December 5, 2017 / 12:59 AM / in a year

Australia shares dragged back by banks; NZ down

Dec 5 (Reuters) - Australian shares fell slightly on Tuesday with financials leading losses, on relatively weak sentiment from Wall Street, and ahead of Reserve Bank of Australia policy review that is expected to leave interest rates unchanged at a record low.

“There isn’t much buying in the market, so people are just increasing cash levels, perhaps locking a bit of performance ahead of the calendar year end,” said Chris Weston, Istitutional Lender at IG Markets.

The S&P/ASX 200 index hit its lowest in two weeks, inching 1.787 points, or 0.03 percent, lower to 5,983.9 by 0036 GMT in thin trade.

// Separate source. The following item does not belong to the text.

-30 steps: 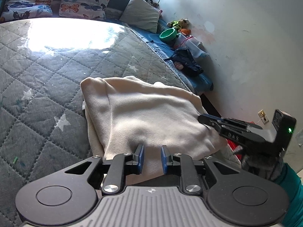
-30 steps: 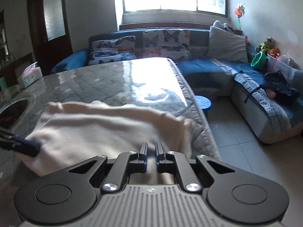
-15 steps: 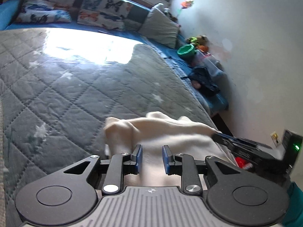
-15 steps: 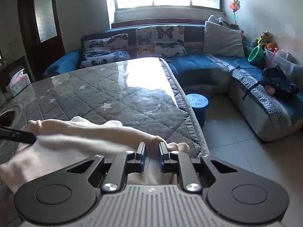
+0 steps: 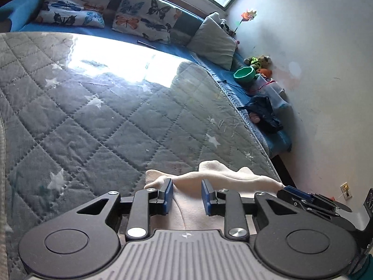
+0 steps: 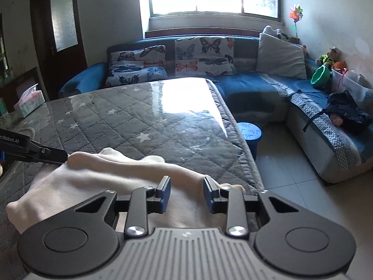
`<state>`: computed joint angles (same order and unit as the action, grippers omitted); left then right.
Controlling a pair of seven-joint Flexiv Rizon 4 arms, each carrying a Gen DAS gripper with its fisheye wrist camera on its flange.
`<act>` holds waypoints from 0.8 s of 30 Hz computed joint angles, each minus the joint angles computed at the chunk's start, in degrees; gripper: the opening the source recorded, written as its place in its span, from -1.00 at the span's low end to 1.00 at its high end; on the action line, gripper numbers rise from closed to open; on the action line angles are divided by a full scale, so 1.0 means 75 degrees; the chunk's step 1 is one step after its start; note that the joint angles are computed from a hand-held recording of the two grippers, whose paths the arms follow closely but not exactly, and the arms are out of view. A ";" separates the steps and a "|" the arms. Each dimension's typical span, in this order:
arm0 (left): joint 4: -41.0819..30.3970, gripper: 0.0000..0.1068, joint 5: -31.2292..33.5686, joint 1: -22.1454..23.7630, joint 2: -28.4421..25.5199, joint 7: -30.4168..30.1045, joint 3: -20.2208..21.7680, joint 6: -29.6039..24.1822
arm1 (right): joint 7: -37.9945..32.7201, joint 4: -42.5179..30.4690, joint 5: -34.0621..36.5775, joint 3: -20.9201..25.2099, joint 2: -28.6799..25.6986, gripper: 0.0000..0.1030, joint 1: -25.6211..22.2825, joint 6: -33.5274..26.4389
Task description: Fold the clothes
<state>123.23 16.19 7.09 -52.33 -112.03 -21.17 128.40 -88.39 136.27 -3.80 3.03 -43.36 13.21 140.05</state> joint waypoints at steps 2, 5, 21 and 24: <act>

Overnight, U.S. stocks were a mixed bag with the Dow Jones Industrial Average hitting an all-time high, while the Nasdaq Composite Index fell 1.1 percent, and the S&P 500 making a record high before ending the session 0.11 percent lower.

On the home front, Australia’s central bank is seen as certain to keep its benchmark interest rates at a record low of 1.5 percent, according to a Reuters poll.

The RBA eased twice last year but has since held steady as it balances the risk of fuelling further borrowing in the country’s red-hot property market against tepid inflation.

For the day, the ‘Big four’ banks were the biggest drags on the benchmark index, losing between 0.1 percent and 0.5 percent.

“I think in Australia no one is really buying banks at the moment as there is a royal commission on the banks and that is keeping the buyers away.” Weston added.

The Australian government is holding a wide-ranging inquiry into a scandal-hit finance sector, arguing one was needed to restore public confidence as it reversed its long-held opposition amid mounting political pressure.

Lithium miner Orocobre was the worst performer, down 4.4 percent.

Miner BHP Billiton lost 0.7 percent, hurt further by an overnight downturn in oil prices, while Rio Tinto fell 1.2 percent.

Tech stocks mirrored their U.S. counterparts, with the local tech index down 0.6 percent as REA Group fell 2.7 percent.

On the upside, miner South32 was among the top performers on the benchmark index, up 4.6 percent.

The company on Tuesday announced that it expects capital expenditure in fiscal 2018 to be about $470 million, below its previous forecast of $500 million, and reaffirmed its production guidance for all of its operations in fiscal 2018.

Telstra extended gains, hitting its highest in seven weeks, up as much as 2.6 percent, while Woodside Petroleum added 0.7 percent.

New Zealand’s benchmark S&P/NZX 50 index edged 0.12 percent, or 9.7 points, lower to 8,175.17.

Fletcher Building was the top gainer on the benchmark, up 0.9 percent, while a2 Milk fell 1.3 percent.